Lancia’s drive to produce lighter, stiffer, nimbler cars powered by advanced, small-displacement engines is a mission that sounds modern today, and it’s especially shocking when you consider what was going on in America at the time. It was in 1925, for example, that Buick—which, to its credit, had been quick to adopt relatively advanced tech like overhead valves while others stuck with flatheads—decided to kill off its own straight-four engines in favor of an all-six-cylinder lineup. The bigger-is-better mentality was already in place; to this very day, the average American car buyer hasn’t managed to shake that mindset (and to be fair, the rest of the motoring world is doing its best to keep up).
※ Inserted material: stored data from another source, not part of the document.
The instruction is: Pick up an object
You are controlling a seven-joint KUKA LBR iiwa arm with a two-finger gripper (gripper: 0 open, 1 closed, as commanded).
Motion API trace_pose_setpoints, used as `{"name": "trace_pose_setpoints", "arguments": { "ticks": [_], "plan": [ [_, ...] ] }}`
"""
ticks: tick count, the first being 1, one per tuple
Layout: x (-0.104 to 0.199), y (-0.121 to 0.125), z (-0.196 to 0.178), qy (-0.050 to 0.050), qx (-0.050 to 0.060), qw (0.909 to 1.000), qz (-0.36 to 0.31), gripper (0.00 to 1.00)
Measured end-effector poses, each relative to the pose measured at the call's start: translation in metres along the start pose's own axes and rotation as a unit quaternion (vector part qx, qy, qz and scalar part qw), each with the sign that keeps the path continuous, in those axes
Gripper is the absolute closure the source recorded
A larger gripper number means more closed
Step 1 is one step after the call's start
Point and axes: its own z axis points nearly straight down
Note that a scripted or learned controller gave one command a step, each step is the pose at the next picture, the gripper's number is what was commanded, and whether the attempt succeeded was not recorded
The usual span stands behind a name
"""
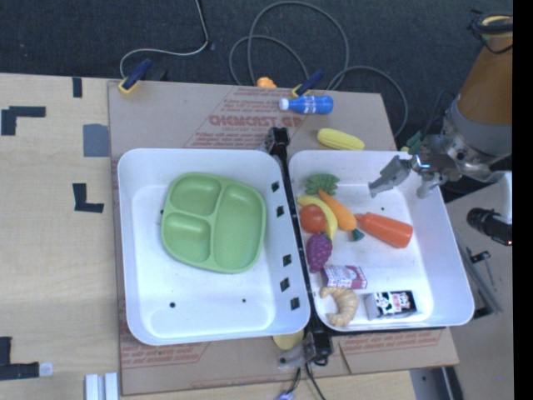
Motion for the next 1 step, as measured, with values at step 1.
{"name": "trace_pose_setpoints", "arguments": {
  "ticks": [1],
  "plan": [
    [-0.0280, -0.0106, 0.0750, 0.000, 0.004, 1.0000, 0.002, 0.00]
  ]
}}
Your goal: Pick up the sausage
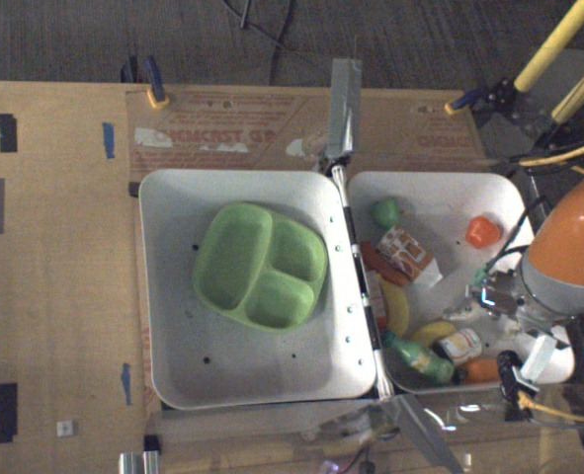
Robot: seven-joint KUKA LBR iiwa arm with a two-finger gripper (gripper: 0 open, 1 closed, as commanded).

Though the Lambda wasn’t a flop, one of its defining features may have been a little too advanced for the market. One disadvantage of the forward-looking monocoque approach was that it makes it well nigh impossible to fit the car with a custom body (this helps explain why there’s no coachbuilding industry to speak of today). And so, beginning with Series 6 cars, Lancia began offering prospective Lambda customers the option of a bare chassis. If it were a logical concession to consumer taste, it was also one that compromised the original Lambda vision.
By the time the ninth series rolled around in 1931, only bare chassis were offered. This means that, oddly, the last Lancia Lambdas produced were—at least where the body was concerned—less advanced than the very first Lambdas build in 1922, yet more evidence that technological development doesn’t necessarily always move in a straight line.